Data to examine
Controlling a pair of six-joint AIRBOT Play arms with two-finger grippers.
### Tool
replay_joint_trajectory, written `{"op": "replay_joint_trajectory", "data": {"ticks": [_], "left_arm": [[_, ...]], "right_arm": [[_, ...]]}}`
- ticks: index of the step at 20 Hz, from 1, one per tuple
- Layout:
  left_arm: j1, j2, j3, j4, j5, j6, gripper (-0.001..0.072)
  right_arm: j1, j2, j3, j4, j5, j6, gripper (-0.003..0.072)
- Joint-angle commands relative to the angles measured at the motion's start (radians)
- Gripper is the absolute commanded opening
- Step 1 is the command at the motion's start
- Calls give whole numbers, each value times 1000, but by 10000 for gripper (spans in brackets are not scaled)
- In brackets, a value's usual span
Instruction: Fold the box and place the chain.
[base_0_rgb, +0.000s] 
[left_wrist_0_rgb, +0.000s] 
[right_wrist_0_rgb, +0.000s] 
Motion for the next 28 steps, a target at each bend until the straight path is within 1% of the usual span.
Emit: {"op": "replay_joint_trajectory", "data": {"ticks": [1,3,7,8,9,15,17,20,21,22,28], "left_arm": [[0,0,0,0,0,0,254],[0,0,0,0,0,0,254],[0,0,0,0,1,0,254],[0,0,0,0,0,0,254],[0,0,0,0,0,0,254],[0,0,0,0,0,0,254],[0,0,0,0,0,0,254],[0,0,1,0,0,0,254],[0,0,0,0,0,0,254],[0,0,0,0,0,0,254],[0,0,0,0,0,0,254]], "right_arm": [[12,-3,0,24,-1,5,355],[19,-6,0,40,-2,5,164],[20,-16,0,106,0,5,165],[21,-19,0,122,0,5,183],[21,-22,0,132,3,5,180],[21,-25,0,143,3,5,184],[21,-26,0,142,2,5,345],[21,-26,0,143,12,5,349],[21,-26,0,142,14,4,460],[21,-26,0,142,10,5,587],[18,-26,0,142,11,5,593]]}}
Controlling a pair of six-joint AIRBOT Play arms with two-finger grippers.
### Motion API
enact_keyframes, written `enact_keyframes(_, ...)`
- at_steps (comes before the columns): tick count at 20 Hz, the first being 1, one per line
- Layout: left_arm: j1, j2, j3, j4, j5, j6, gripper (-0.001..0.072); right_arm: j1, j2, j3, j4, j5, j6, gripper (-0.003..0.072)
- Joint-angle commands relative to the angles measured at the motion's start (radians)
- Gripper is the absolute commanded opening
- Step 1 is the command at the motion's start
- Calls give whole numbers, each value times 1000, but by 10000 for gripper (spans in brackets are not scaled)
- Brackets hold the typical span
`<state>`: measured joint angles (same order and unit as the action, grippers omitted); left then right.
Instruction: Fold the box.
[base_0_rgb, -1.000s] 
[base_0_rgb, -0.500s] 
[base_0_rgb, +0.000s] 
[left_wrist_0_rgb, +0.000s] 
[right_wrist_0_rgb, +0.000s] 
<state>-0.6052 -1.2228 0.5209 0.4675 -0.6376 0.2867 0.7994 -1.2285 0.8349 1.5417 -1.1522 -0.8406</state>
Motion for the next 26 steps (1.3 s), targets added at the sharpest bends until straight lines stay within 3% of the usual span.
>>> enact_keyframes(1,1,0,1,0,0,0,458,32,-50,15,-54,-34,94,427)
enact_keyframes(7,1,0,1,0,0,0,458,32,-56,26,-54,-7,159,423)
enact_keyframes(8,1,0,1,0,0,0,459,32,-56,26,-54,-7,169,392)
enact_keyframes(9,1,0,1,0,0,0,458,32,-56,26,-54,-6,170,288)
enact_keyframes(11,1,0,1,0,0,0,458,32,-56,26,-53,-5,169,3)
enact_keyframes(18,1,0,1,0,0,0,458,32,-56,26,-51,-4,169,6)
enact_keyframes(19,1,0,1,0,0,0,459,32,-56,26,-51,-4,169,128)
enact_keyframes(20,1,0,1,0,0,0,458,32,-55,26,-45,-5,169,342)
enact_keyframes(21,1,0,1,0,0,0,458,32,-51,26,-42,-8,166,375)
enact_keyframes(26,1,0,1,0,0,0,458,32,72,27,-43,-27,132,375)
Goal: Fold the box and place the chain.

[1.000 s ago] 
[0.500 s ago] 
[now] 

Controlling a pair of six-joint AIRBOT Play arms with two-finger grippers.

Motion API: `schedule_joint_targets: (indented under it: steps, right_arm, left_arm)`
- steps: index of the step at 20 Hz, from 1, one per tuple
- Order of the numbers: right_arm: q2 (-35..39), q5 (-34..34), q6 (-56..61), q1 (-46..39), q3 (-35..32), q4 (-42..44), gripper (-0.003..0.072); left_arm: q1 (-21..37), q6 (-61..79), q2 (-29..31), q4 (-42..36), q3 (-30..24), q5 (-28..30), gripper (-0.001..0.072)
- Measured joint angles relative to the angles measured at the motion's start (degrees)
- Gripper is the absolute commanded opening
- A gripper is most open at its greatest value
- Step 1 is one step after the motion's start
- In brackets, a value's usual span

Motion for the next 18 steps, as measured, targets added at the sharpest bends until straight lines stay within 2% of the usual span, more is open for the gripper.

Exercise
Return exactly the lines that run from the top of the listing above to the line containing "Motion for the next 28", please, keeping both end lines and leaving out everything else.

Task answer
Controlling a pair of six-joint AIRBOT Play arms with two-finger grippers.
### Tool
replay_joint_trajectory, written `{"op": "replay_joint_trajectory", "data": {"ticks": [_], "left_arm": [[_, ...]], "right_arm": [[_, ...]]}}`
- ticks: index of the step at 20 Hz, from 1, one per tuple
- Layout:
  left_arm: j1, j2, j3, j4, j5, j6, gripper (-0.001..0.072)
  right_arm: j1, j2, j3, j4, j5, j6, gripper (-0.003..0.072)
- Joint-angle commands relative to the angles measured at the motion's start (radians)
- Gripper is the absolute commanded opening
- Step 1 is the command at the motion's start
- Calls give whole numbers, each value times 1000, but by 10000 for gripper (spans in brackets are not scaled)
- In brackets, a value's usual span
Instruction: Fold the box and place the chain.
[base_0_rgb, +0.000s] 
[left_wrist_0_rgb, +0.000s] 
[right_wrist_0_rgb, +0.000s] 
Motion for the next 28 steps, a target at each bend until the straight path is within 1% of the usual span.

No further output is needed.